Abstract:
As the world grows in complexity, we are overwhelmed with data. The more the volume of data increases, the more the proportion of people understanding on data decreases. People understanding on data is a big concern these days as data adds more value in organizational context by producing new insights, inspiring innovations, allows more distinct decisions at correct time to gain above average competitive advantages. This big concern is not a big deal anymore with statistical data analysis. There are plenty of techniques, tools, algorithms which analyze data, to make people see, understand and share analyzed data for better performances.
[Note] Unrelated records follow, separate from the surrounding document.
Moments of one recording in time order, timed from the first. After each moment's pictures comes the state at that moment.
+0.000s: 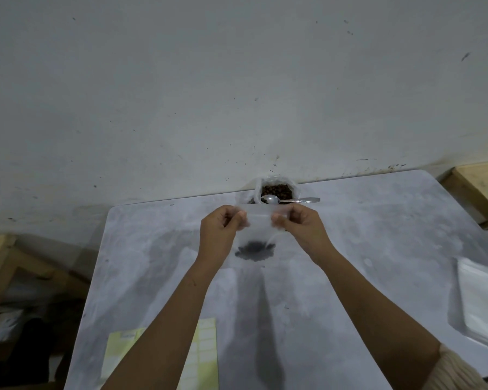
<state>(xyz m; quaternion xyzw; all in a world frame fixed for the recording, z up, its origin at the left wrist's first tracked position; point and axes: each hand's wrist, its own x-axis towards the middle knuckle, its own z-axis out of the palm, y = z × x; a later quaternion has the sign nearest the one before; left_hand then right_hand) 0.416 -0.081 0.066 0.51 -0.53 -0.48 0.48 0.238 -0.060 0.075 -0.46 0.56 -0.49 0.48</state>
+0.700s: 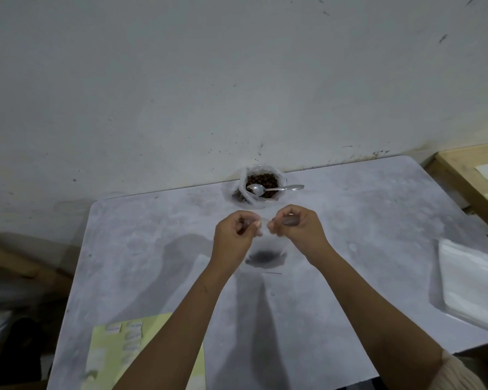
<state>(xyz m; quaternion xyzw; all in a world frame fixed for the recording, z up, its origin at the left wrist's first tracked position) 0.373 -0.048 0.049 0.50 -0.54 -0.52 0.44 0.218 -0.031 0.067 -0.42 0.58 -0.49 0.50</state>
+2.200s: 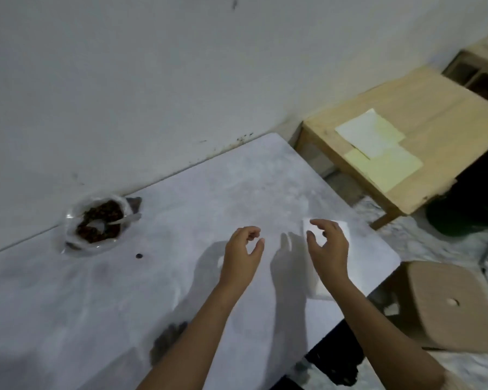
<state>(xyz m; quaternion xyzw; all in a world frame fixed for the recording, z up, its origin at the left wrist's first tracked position) 0.083 -0.013 -0.009 0.43 -0.70 -0.50 0.27 -0.068 0.075 0.007 -0.30 0.86 -0.41 0.10</state>
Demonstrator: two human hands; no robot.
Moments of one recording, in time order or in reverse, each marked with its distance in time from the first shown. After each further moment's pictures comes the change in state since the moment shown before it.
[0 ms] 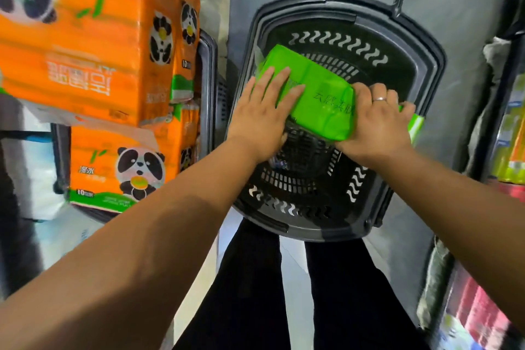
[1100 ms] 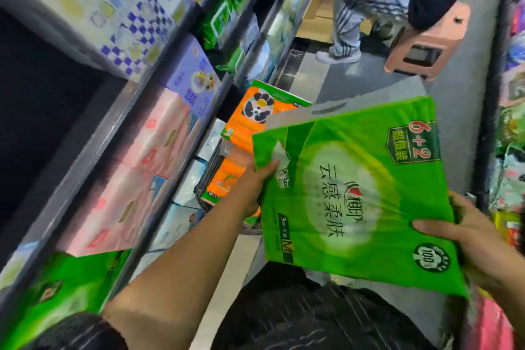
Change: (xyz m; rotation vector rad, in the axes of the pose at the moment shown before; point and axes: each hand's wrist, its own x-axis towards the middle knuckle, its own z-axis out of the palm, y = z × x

Therefore, having realized that people should study statistical data analysis and data visualization to explore transparency on data to unveil hidden stories and to create knowledge.
To this end, the aim of this project is to study, whether an unsupervised data analyzing (machine learning) approach would be feasible to detect suspicious data or outliers in financial data. Outliers are patterns in data, that do not conform a well-defined notion of normal behavior. In this project, I focus on data clustering technique for outlier detection. Clustering is an unsupervised learning approach which is commonly used for statistical data analysis. Clustering algorithms are powerful and group massive datasets into sub-groups which share similar characteristics (clusters) quickly.
The project proposed a software tool called DeepScan to detect outliers in financial data. DeepScan allows users to analyze financial data to detect abnormal occurrences to avoid financial losses and poor organizational conditions. A cluster visualization and a statistical report are the outcomes of DeepSan and it allows user to decide whether the detected data instances are belonging to an outlier in their business context or belonging to a normal category which has novel characteristics. This project also validates the proposed solution-DeepScan achieves impressive results.